Copy every line that contains the string "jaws" from the entries below.

> [INFORMATION]

————————

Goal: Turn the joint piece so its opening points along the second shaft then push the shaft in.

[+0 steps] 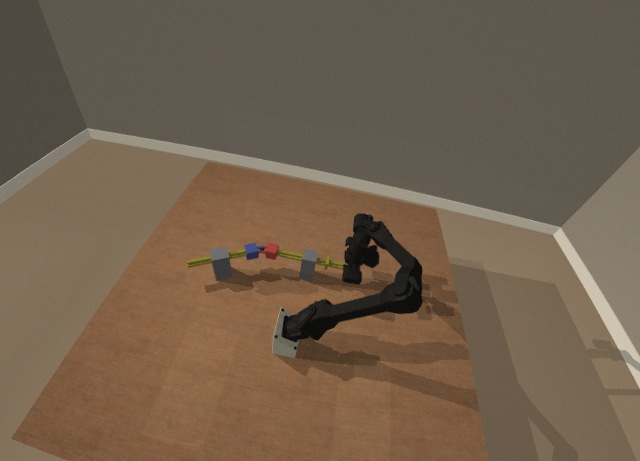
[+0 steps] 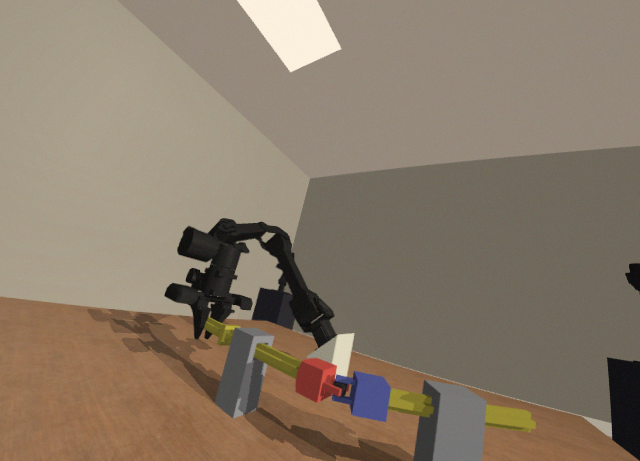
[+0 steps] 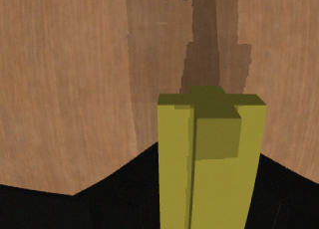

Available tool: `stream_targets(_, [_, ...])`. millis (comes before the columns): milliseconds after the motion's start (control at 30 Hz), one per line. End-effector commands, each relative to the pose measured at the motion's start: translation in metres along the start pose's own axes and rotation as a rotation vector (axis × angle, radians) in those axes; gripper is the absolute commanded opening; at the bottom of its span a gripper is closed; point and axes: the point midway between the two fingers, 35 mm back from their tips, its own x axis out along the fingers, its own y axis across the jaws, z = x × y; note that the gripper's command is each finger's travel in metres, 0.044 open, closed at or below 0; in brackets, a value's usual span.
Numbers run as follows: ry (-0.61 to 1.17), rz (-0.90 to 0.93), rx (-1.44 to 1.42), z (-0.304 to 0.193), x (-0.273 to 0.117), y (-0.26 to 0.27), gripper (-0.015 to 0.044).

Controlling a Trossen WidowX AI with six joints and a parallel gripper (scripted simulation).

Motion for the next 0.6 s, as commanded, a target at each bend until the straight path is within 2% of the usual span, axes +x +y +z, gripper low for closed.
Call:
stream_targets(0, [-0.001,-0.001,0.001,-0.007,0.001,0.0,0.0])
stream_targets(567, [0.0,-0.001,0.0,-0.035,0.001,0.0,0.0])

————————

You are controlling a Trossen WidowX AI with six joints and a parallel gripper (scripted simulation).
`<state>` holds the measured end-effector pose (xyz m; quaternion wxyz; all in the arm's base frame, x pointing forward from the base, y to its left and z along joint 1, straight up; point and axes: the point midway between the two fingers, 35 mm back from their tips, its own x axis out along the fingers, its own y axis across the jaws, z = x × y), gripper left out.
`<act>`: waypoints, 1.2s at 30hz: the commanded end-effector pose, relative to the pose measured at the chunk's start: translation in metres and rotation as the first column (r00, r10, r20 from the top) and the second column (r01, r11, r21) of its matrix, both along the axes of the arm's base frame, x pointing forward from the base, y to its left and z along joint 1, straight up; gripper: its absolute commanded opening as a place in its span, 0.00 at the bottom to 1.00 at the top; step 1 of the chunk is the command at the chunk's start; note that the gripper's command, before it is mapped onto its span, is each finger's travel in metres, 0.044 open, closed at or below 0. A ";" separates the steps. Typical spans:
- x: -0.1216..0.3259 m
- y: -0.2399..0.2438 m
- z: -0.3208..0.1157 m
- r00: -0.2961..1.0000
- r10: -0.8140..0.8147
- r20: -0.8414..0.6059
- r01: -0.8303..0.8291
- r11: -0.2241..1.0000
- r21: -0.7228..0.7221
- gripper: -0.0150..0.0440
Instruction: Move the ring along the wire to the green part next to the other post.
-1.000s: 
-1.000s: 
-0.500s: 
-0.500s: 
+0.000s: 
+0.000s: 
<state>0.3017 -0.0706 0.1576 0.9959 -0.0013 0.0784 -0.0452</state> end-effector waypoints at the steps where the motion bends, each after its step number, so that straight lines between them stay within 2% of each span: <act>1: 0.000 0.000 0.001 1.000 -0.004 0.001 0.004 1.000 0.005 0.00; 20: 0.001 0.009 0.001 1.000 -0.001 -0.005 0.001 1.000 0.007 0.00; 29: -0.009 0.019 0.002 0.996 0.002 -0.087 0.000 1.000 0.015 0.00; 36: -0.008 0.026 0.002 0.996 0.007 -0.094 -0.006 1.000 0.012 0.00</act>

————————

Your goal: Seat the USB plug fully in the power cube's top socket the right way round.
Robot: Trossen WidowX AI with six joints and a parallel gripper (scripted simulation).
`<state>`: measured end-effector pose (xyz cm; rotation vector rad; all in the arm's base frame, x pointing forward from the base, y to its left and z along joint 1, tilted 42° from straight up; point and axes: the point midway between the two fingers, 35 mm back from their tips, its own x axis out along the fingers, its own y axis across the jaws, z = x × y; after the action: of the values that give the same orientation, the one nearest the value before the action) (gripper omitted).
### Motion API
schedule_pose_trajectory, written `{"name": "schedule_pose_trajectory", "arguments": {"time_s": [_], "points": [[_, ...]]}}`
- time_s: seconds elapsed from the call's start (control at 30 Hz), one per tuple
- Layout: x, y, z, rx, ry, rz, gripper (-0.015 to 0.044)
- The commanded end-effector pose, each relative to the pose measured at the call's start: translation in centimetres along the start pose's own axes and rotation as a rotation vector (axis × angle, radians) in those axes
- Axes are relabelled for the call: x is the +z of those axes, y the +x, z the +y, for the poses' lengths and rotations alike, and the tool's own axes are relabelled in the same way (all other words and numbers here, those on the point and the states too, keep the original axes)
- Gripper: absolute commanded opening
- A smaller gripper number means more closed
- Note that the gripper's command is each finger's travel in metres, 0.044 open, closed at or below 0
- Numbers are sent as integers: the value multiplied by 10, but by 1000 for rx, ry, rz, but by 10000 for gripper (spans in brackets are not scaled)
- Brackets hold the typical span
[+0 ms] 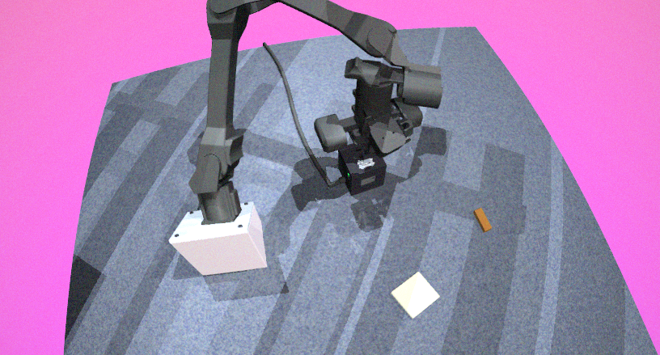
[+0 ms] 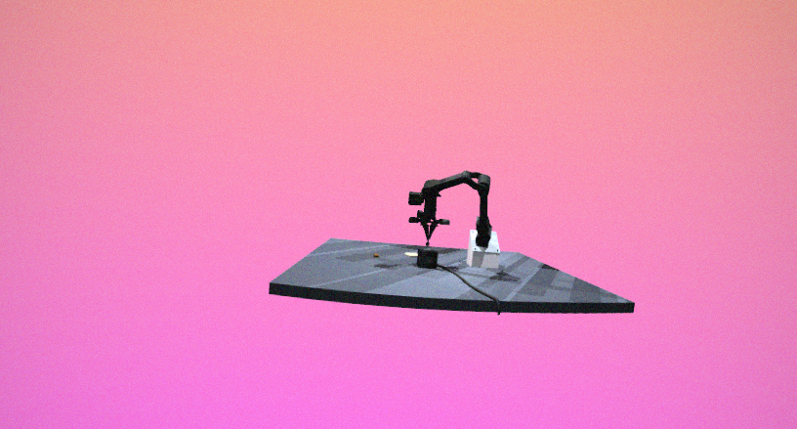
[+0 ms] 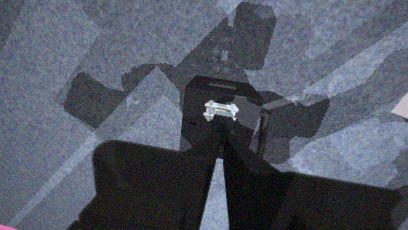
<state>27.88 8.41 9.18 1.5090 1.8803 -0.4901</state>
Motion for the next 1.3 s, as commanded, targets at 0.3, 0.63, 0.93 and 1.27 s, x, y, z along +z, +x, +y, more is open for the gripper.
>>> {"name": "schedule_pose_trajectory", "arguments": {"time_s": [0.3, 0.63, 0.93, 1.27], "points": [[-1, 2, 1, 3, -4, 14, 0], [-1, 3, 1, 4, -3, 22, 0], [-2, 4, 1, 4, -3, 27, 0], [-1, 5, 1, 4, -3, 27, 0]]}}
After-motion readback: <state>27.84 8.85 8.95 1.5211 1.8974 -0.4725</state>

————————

> [RESPONSE TO THE EXERCISE]
Available tool: `stream_targets(_, [_, ...])`. millis (comes before the columns): milliseconds after the motion's start (control at 30 Hz), one per line. End-effector commands, each relative to the pose measured at the motion's start: translation in metres along the start pose's own axes and rotation as a rotation vector (axis × angle, radians) in those axes; gripper is the absolute commanded opening; at the bottom of its span a gripper is closed; point and axes: the point midway between the two fingers, 35 mm back from their tips, its own x axis out along the fingers, its own y axis across the jaws, z = x × y; note that the gripper's command is each finger's travel in metres, 0.044 open, closed at or below 0; in brackets, a value's usual span.
`<state>` holds the measured end-effector pose (xyz m; quaternion wxyz; all in the arm's base frame, x pointing forward from the base, y to its left and z along joint 1, straight up; point and axes: the point midway between the two fingers, 35 mm back from their tips, its own x axis out along the fingers, its own y axis across the jaws, z = x × y), gripper left out.
`<state>`: measured end-effector pose (xyz cm; rotation vector rad; all in the arm's base frame, x pointing forward from the base, y to its left and z along joint 1, tilted 42° from straight up; point and axes: the point midway between the two fingers, 35 mm back from their tips, its own x axis out along the fingers, its own y axis across the jaws, z = x × y; after the action: of the values that give the same orientation, the one nearest the value before the action) (gripper omitted).

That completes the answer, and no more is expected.